# My New 44 MAG OM Super Blackhawk!



## Chief_10Beers (Mar 14, 2009)

I bought this from my Buddy for $250 + a Tuneup on his Ducati 900SS. The 44 is in real good shape, very few scratches and a blast to shoot. It includes a Leather Holster/Gunbelt and a Box of 44 Mags soft jacketed rds. I shot this Gun the day I shot my GP-100 and I knew I wanted this Revolver So I did some Horse trading. He was not really into Revolvers anyway, he's a semi-Auto type guy( His Desert Eagle 357 was fun to shoot too! ). So in two months time I aquired a .22LR/.22Mag Texan, GP-100 and an OM 44Mag SBH. This is getting addictive I tell ya! I plan on dumping the Texan in favor of a Single Six and a Charter Arms Dixie Derringer ( for the Wife, gotto keep her Happy ya know ! ). all in all the total cost was 250, some work and 25 bucks to the Gun Shop transfer paper work.

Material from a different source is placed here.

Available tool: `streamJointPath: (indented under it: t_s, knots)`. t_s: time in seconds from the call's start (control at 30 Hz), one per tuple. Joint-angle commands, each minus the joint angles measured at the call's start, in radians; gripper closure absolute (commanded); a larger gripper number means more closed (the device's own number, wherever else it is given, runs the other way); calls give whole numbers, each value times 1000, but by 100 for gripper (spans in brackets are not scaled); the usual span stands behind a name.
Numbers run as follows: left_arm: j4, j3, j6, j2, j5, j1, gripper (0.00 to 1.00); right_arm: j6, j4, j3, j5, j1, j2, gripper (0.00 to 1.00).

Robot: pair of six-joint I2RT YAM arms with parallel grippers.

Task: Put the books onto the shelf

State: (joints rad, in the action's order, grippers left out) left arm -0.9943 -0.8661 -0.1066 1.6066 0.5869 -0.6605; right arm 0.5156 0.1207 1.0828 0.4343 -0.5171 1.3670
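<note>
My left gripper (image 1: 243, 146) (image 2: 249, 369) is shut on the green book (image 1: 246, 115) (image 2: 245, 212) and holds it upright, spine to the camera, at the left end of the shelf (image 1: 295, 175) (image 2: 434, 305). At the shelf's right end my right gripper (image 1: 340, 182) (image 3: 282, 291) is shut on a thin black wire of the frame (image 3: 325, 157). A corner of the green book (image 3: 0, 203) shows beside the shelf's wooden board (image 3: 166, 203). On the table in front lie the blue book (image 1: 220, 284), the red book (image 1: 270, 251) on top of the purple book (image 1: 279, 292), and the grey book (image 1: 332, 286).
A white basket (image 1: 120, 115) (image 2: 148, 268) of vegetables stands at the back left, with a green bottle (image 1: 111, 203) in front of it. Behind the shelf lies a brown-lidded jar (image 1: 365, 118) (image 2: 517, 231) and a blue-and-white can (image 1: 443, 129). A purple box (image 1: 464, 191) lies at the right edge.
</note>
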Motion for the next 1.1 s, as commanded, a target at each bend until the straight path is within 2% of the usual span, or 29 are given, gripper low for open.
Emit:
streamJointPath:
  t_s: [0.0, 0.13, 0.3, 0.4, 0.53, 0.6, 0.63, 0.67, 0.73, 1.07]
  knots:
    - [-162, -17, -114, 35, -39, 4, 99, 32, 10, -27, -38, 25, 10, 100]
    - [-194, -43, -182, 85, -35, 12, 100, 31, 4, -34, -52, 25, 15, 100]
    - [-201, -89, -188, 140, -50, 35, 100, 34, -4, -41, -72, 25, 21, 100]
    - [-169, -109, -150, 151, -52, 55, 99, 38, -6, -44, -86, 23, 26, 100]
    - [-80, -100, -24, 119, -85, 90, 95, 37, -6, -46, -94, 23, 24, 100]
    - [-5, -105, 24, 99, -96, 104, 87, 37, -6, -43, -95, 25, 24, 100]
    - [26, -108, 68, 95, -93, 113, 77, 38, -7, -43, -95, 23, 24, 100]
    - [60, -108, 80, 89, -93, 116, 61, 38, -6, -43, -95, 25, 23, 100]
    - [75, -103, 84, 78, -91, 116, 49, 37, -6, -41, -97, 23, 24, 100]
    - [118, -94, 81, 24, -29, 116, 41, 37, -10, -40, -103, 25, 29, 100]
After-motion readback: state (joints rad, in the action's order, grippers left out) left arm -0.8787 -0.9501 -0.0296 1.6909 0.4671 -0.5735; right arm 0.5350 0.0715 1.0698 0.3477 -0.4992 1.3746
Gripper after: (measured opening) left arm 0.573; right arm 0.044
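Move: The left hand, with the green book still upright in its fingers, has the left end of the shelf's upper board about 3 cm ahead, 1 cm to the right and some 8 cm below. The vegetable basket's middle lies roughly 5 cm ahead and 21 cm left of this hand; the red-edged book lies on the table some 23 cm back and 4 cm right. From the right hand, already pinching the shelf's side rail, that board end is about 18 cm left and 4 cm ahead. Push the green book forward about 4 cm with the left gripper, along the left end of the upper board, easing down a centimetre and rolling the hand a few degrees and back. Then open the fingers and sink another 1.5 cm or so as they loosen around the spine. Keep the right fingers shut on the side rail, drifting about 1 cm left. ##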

BTY: Can ya still get wood grips for the SBH? I don't like the pearl..............


----------



## Pistolero (Mar 6, 2009)

Beautiful collection. I wondered whether you purchased the blued GP100 or the stainless -now I know! Love the square-backed trigger guard on the Blackhawk. Mine has the rounded one but the square is very distinctive. Mine also has a fluted cylinder -yours is more like the traditional B.H.. Sweet pearlized grips too. 

If I were you, I'd keep the Texan. Some guns are just fun to own and this one might be missed if you part ways too soon. Just a thought. 

Somebody -is this Blackhawk a coveted older three-screw model?


----------



## Chief_10Beers (Mar 14, 2009)

Yes, it is the 3 screw Model....................


----------



## Chief_10Beers (Mar 14, 2009)

Pistolero said:


> Sweet pearlized grips too.


Do you want the Pearl grips when I replace then? No Charge..................


----------



## Pistolero (Mar 6, 2009)

Dear God, YES!


----------



## Chief_10Beers (Mar 14, 2009)

Pistolero said:


> Dear God, YES!


I'll send them to you when I can find some wood grips, perferably Ruger Originals...................


----------



## Q!! (Nov 5, 2008)

Nice...........


----------



## clanger (Jan 27, 2009)

Send it back to Ruger for an upgrade/trasnfer bar install. It's free, and, they send the old parts back. Ask them to install new grips too....leave the plastic one's off when ya ship it back. Some BH's need to have the rosewood grips massaged to fit. This labor is overlapped into the trasnfer bar upgrade. 

Contact Ruger for more info and a shipping box. 

Also ask for a new instruction manual on the return ride home too, it's free as well. 

I had a blue 3 screw 44m., 7.5" for eons. Shot more 'stuff' with that thing..... from pigs to bottles to cans to mule deer to anything that got in the sights. Just a shootin' machine. 


Enjoy.


----------



## JackCrow (Mar 10, 2009)

Congrats 10Beers!

I have a New Model SBH and love it, but I'm trying to get reloading componets together so I can afford to shoot it!


----------